Bon, ça fait beaucoup de chaînes en très peu de temps, mais j'assume : je suis l'auteur de la première, la deuxième m'est revenue en pleine figure, et j'avais honteusement oublié la troisième. La troisième donc, c'est celle que vous vous apprêtez à lire.

En septembre dernier, alors que j'étais à l'étranger et malheureusement trop occupé pour suivre mon Google Reader au jour le jour (il faut bien se trouver des excuses), Aymeric Pontier m'a affublé du tag littéraire suivant : prendre le premier livre venu dans sa bibliothèque, l'ouvrir à la page 123, et recopier la cinquième phrase et les trois suivantes.

Bon, lançons-nous. Un livre au hasard... Sur ma table de salon, une très belle édition du tome IV des oeuvres complètes de Freud : L'interprétation du rêve (et c'est pas une blague). Page 123, à partir de la cinquième phrase :

C'est Gregory qui aurait d'abord attiré l'attention sur cette occurrence (selon Krauß).
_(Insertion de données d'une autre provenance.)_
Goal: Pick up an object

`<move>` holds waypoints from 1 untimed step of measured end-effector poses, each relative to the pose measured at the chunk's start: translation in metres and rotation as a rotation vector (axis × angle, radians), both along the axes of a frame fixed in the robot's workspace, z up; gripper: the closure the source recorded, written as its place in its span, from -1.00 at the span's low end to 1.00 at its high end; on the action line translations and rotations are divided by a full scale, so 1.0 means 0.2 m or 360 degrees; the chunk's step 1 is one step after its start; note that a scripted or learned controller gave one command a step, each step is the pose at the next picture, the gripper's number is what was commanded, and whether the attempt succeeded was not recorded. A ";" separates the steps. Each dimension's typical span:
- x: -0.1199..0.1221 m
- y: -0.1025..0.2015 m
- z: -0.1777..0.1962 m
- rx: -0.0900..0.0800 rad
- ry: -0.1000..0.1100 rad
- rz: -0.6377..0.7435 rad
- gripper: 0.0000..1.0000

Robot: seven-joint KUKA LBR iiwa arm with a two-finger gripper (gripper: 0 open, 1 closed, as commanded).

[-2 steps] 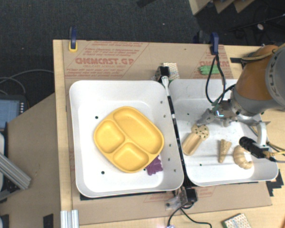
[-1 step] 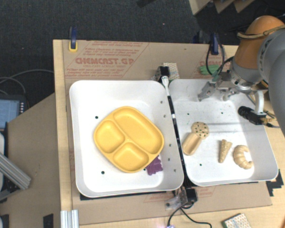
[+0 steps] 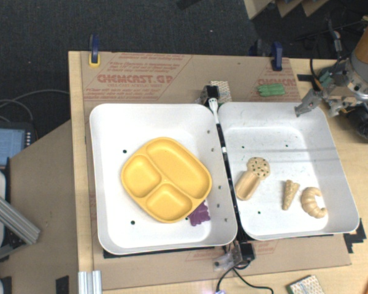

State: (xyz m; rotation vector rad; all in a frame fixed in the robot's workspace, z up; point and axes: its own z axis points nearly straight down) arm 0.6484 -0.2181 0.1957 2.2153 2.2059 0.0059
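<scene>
1. A table (image 3: 141, 72) seen from above carries two shallow white bins side by side.
2. The left bin (image 3: 107, 139) holds a yellow divided plate (image 3: 165, 179), with a small purple piece (image 3: 199, 215) touching the plate's near right edge.
3. The right bin (image 3: 306, 133) holds four toy foods near its front: a cookie (image 3: 258, 166), a hot dog bun (image 3: 247, 186) just beside it, a cone-shaped piece (image 3: 289, 194), and a croissant (image 3: 313, 202).
4. The claw (image 3: 313, 101) sits over the right bin's far right corner, well apart from the foods, holding nothing; how far it is open cannot be told.
5. A green object (image 3: 272, 90) lies on the table behind the right bin.
</scene>
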 end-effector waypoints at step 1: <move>-0.06 0.24 -0.59 0.0020 0.0037 0.0012 -1.00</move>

Macario (cité par Tissié) parle d'un maniaque qui, une semaine après son complet rétablissement, vécut de nouveau dans des rêves la fuites des idées et des impulsions passionnelles de sa maladie.

Sur les modifications que connaît la vie de rêve chez des psychotiques chroniques, il n'a été fait jusqu'à présent que très peu d'investigations. Par contre, la parenté interne entre le rêve et le trouble mental — qui s'exprime par une si large concordance des manifestations de l'un et de l'autre — a été très tôt prise en considération.

Notez que je vous fais grâce des notes de bas de page (et ceux qui ont lu Freud sauront mesurer ma mansuétude).

En raison de mon exceptionnel retard à l'allumage sur ce coup (deux mois, tout de même...), je me dispense de désigner à mon tour qui que ce soit. Mais la morale est sauve, et l'honneur de ce blog aussi ;-)

(Toute ressemblance avec la situation actuelle d'un grand parti politique d'opposition ou avec un aréopage politiquement correct à côté de la plaque est bien évidemment fortuite.)